Radiation and temperature is better understood while playing with hot objects IMO. Just be careful! You need to separate the perception of heat coming from the air and the sensation of infra-red radiation. If you cup your hand around a candle from the side most of the heat is radiation. Likewise with a fire in a fireplace. The draft is carrying the hot air up the chimney. An electric stove top range will glow brighter as it gets hotter. At higher temperatures the metal glows brighter, gets whiter and radiates more heat. At more extreme temperatures the light gets bluer but you only get that with iron when welding and that radiation can cause blindness. A larger stovetop range radiates more heat even if the two ranges are glowing with the same color of red. That relationship is linear so if the range has 4x the surface it will radiate 4x the heat. The intensity at a distance is squared so a range with 4x heat output should feel the same as the little one where your hand is twice as close (assuming your hand is still outside of the hot air).
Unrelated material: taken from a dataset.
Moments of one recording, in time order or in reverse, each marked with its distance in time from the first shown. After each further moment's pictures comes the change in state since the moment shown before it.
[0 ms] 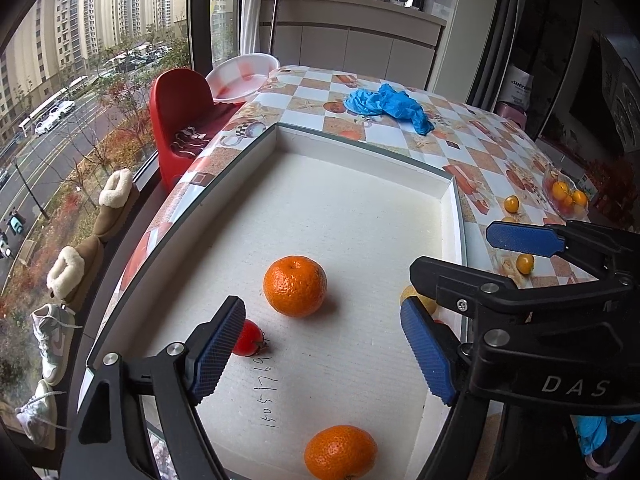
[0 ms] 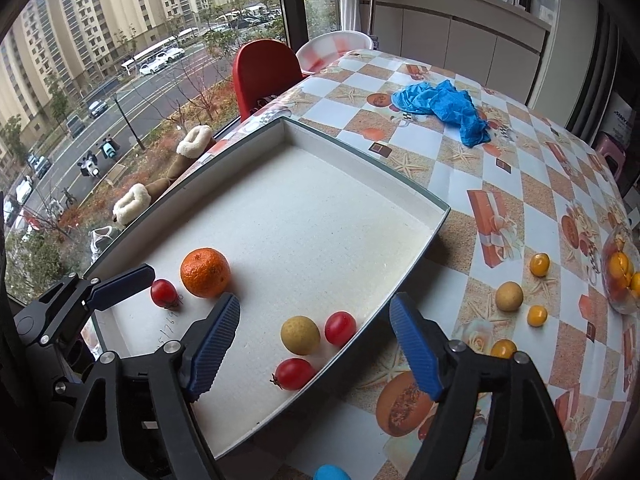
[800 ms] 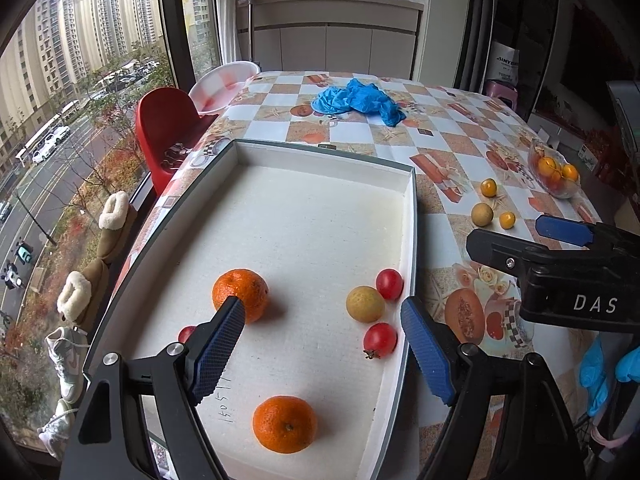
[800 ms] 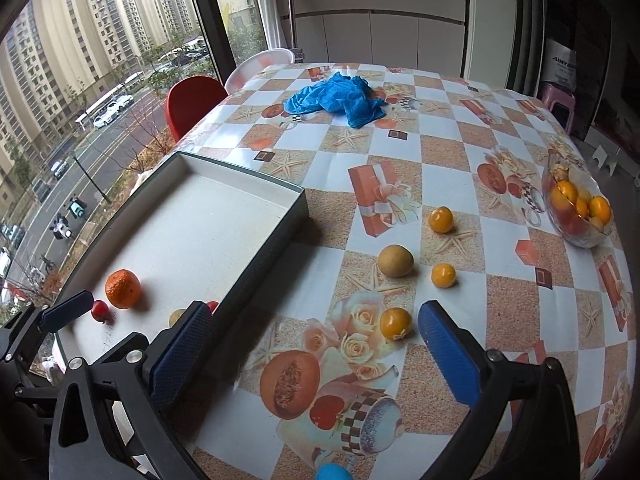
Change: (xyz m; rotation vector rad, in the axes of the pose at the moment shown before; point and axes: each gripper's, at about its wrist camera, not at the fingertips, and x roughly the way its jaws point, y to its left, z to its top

Snuggling in the winter might be a safer experiment. A bigger body warms the bed faster. :) This won't pass peer review since there is no control for conduction and convection of heat. You can use a hot water bottle instead of an ape but the research might be less fun. You have to convert body temperature into degrees K. A person's blood is around 309K but might be 305K on the pajama surface. A 77C water bottle would be 350K. The water bottle has 1.14x temperature. Radiation is proportional to temperature to the fourth so the bottle should be radiating 1.73 x as strongly. Since the skin has much larger surface than most water bottles it should be radiating much more. It is wrong to conclude the ape is better for bed warming because the cold sheets are still radiating some. If the sleeping bag stars at 295K the skin is only 10 degree warmer but the bottle has a 55 degree margin. However, if you are trying to watch the Leonid meteor shower the bag temperature may be closer to 270K so a large 305K ape makes a more significant difference. You may only need heat on your hands or feet. Using someone's skin to warm your hands may decrease their enthusiasm and/or willingness to wait for the Leonid meteors. Leo does not rise until late at night on November 16th staying warm is critical.

Temperature of a surface increases luminosity (or intensity) x4
Distance decreases intensity x-2
Surface area directly effects luminosity. Surface area itself proportional to radius squared or volume2/3.